- Task instructions -
Give the number of lines in these entries that contain the string "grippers", with no further comment.

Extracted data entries
+-------+

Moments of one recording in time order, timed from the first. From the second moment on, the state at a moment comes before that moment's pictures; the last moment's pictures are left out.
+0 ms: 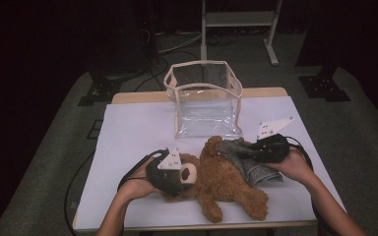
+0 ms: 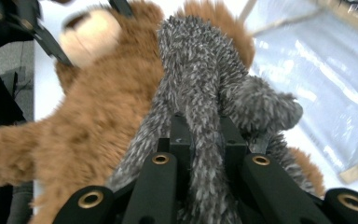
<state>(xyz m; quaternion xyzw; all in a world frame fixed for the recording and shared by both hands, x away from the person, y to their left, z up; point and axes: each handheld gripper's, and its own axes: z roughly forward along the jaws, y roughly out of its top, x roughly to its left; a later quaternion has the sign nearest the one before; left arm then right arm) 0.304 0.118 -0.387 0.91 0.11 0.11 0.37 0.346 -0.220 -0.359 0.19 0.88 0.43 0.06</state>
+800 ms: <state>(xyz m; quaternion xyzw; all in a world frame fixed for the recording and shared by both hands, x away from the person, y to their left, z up) 0.305 0.118 -0.388 0.92 0.11 0.11 0.37 0.363 -0.224 -0.367 0.21 0.88 0.42 0.06</state>
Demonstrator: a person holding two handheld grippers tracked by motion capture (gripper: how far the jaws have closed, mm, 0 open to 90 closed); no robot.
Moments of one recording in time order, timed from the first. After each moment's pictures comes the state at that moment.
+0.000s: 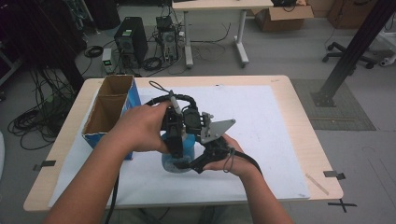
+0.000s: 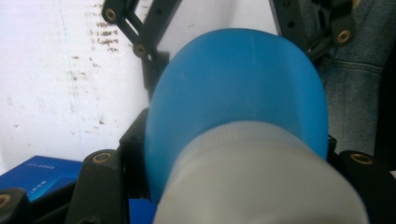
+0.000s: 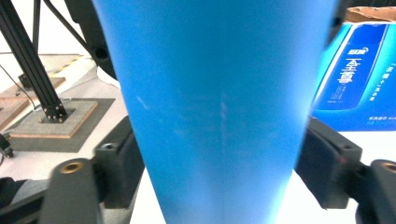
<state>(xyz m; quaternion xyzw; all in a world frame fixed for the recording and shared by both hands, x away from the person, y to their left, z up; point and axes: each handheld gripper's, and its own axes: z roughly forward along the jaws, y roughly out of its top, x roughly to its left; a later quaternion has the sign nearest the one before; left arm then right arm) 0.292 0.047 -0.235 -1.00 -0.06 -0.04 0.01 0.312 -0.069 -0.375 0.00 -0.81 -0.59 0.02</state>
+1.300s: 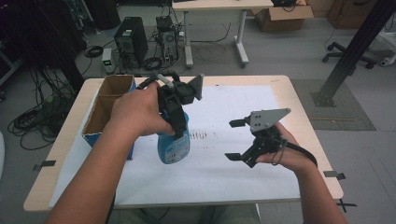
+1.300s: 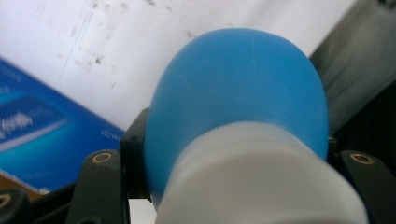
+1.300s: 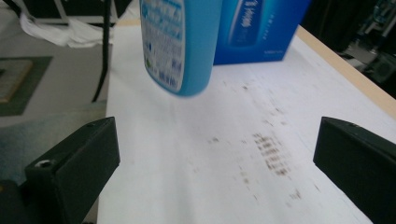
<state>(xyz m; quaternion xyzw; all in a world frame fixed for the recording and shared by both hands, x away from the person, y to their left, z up) 0.336 0.066 -0.205 -0.94 -0.34 0.00 0.00 0.307 -0.187 -0.323 -0.07 -0.86 -0.50 -0.08</state>
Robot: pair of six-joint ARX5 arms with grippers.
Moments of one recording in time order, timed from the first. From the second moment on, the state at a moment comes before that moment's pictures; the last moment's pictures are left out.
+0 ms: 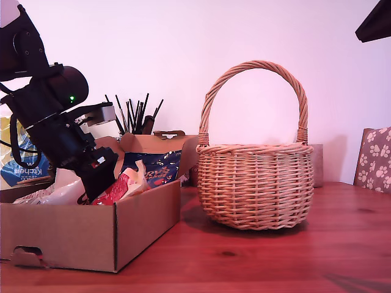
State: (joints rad) left arm -0.27 1.87 1.15 -0.37 0.34 0.43; right arm 0.39 0.53 0.58 -0.46 -0.29 -0.05
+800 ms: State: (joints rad) left arm -0.30 1.57 1.16 -0.55 0.36 0.40; right arm 0.39 0.62 0.57 -0.47 -0.25 -0.05
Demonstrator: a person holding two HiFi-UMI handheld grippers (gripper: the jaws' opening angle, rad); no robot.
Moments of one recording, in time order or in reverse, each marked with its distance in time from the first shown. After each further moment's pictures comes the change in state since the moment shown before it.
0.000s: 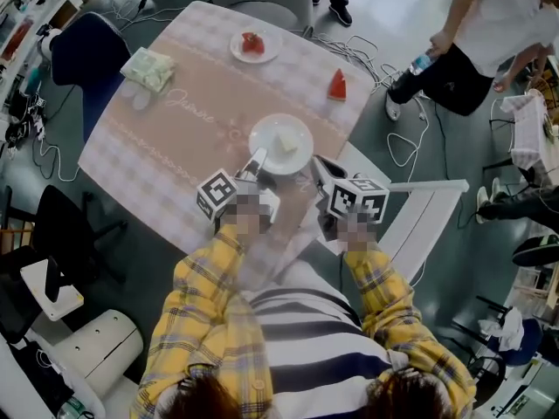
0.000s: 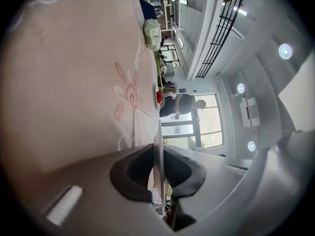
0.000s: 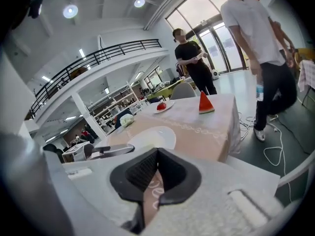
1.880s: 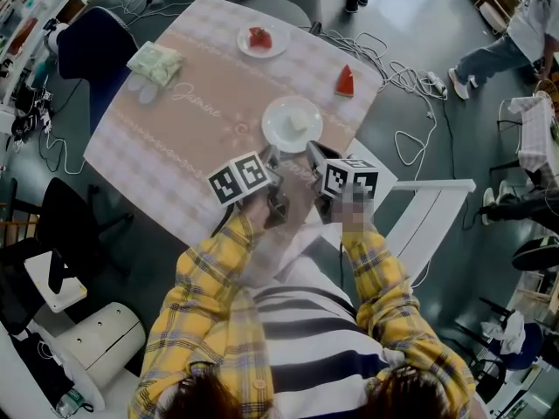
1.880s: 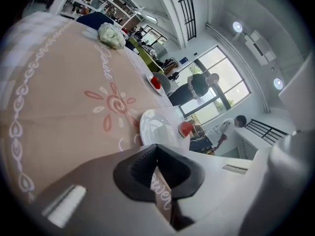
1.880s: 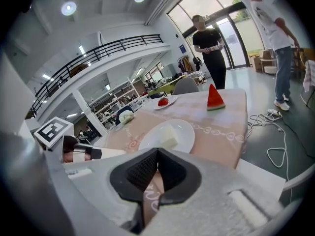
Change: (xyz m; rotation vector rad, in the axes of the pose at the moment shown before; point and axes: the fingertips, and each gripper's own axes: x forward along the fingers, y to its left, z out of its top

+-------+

- Answer to this exercise -
3